### WHAT THE TASK ASKS
The lines you return should be those containing the string "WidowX", taken from the data below.

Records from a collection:
====================

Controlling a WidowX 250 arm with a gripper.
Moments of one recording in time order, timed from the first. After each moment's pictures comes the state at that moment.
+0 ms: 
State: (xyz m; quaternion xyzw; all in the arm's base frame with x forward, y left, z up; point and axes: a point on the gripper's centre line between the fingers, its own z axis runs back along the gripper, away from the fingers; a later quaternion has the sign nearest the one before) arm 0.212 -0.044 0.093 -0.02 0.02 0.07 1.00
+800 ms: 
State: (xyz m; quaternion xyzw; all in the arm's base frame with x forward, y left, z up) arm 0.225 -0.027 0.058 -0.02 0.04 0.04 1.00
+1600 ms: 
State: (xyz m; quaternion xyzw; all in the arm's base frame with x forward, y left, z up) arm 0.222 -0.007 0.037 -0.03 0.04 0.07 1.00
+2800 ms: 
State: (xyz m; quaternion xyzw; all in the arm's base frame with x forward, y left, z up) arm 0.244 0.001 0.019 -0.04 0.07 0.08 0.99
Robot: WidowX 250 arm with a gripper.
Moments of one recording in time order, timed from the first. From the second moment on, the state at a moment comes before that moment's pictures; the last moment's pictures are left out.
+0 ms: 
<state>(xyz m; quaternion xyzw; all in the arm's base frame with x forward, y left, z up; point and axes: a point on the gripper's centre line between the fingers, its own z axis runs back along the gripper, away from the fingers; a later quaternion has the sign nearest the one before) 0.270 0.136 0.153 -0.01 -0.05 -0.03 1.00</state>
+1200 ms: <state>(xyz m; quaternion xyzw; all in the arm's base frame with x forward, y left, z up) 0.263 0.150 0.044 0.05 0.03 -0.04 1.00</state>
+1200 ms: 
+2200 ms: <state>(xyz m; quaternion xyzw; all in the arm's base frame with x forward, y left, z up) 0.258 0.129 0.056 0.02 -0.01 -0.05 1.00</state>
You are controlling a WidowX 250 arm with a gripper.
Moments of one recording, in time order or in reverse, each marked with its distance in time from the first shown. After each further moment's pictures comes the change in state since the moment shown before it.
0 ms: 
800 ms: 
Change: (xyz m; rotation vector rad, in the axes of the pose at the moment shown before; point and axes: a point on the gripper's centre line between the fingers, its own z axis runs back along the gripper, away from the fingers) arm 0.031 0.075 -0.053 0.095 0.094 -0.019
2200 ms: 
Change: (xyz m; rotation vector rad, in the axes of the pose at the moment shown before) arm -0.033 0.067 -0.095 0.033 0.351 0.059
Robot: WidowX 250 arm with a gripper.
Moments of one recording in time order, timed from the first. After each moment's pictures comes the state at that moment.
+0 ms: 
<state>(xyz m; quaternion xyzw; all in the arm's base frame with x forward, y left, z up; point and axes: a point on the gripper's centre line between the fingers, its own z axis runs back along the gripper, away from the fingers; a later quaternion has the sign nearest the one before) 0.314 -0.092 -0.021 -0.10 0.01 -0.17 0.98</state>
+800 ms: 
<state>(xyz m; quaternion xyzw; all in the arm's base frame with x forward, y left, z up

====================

### OUTPUT BELOW
Controlling a WidowX 250 arm with a gripper.
Robot: WidowX 250 arm with a gripper.
You are controlling a WidowX 250 arm with a gripper.
Robot: WidowX 250 arm with a gripper.

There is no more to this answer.